Я знаю, что реально, без преувеличения, тысячи людей благодарны правозащитному центру «Весна», другим правозащитным организациям за помощь, которую они оказывали. То, что сейчас правозащитников пытаются выставить организаторами протеста и преступниками, это просто смешно. Этим пропагандистским потугам можно противопоставить тысячи людей, которые благодарны правозащитникам.

Из общения с представителями силовых структур я могу сказать, что они считают, что тот, кто помогает пострадавшим людям, участвовавшим в митингах, гораздо хуже и опаснее для власти, нежели сами участники протеста. И они говорили, что это такие же преступники. Говорили: если человек вышел на проезжую часть, ему надо дать 3 года, а тот, кто оплатил его штраф, должен сесть на 10 лет.

То есть, по сути, они ставят вне закона вообще всех, сейчас вот адвокатов. По их логике, даже если человек совершил какое-то преступление, то его не надо защищать, а защитник становится соучастником преступления. Но по закону каждый человек имеет право на защиту.

— Вы хотите еще что-то сказать Маше на случай, если она вдруг узнает об этом интервью?
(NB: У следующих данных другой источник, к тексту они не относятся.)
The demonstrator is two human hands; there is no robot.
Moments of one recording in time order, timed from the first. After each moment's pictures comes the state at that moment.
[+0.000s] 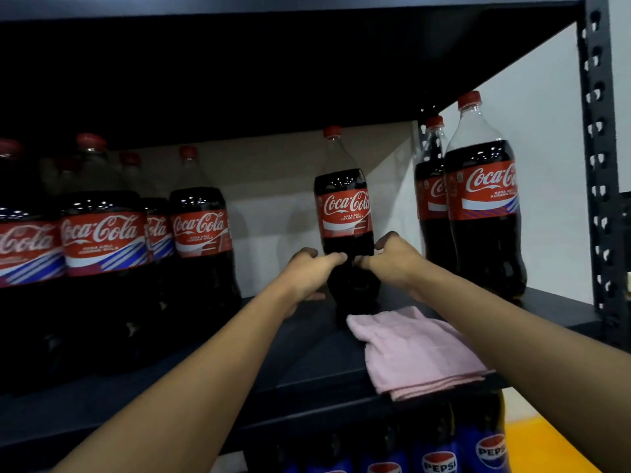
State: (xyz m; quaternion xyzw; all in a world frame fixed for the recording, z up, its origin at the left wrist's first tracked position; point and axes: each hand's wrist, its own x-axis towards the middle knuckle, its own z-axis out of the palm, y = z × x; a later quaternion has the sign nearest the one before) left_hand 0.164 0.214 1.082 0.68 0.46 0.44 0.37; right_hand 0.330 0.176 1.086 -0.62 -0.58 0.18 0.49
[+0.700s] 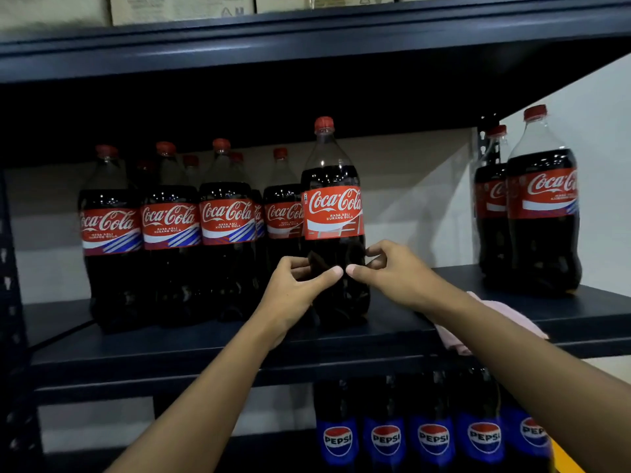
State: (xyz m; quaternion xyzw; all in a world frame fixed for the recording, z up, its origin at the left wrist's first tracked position) left_hand 0.019 0.102 1.043 0.63 0.42 0.56 0.33; right_hand 0.218 0.094 1.068 -0.50 -0.70 0.18 0.47
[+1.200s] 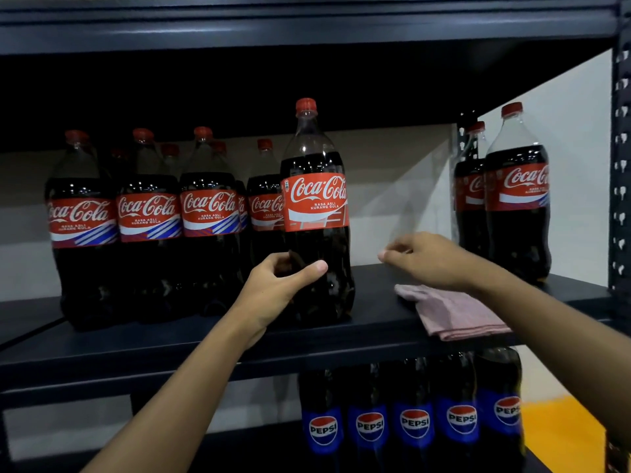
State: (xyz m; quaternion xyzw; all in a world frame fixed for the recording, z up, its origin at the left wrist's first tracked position) left_hand 0.005 0.104 1.037 0.65 0.41 0.55 0.33; right_hand 0.269 0.063 1.087 -0.60 -0.73 0.03 0.33
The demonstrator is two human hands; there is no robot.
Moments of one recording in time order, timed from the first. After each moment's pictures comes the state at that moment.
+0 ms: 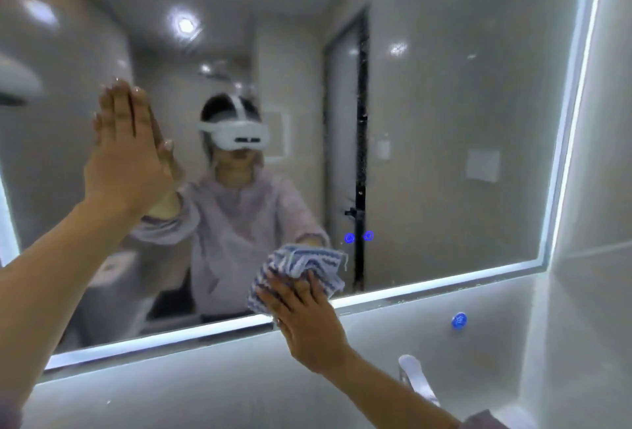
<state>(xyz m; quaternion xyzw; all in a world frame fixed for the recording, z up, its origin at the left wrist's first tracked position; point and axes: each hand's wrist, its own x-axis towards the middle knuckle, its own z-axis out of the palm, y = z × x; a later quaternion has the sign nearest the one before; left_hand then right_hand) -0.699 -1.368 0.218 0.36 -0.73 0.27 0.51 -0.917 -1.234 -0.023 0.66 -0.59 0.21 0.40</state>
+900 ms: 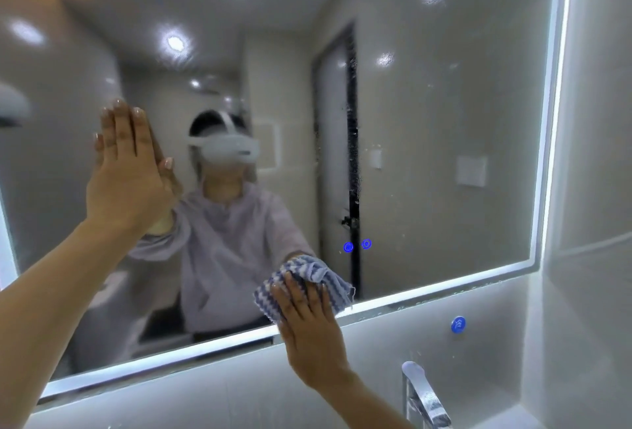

— Если вдруг Маша прочтет это где-то, то я хочу сказать, что мы все ждем ее скорее домой. Я надеюсь, что это все скоро закончится, потому что этот мрак не может продолжаться вечно, этому маразму надо положить конец.

Надеюсь, тем, кто почему-то еще сомневался, на чьей стороне правда, события последних семи месяцев открыли глаза на то, кто есть кто в нашей стране, за кем будущее и в каком будущем мы будем жить.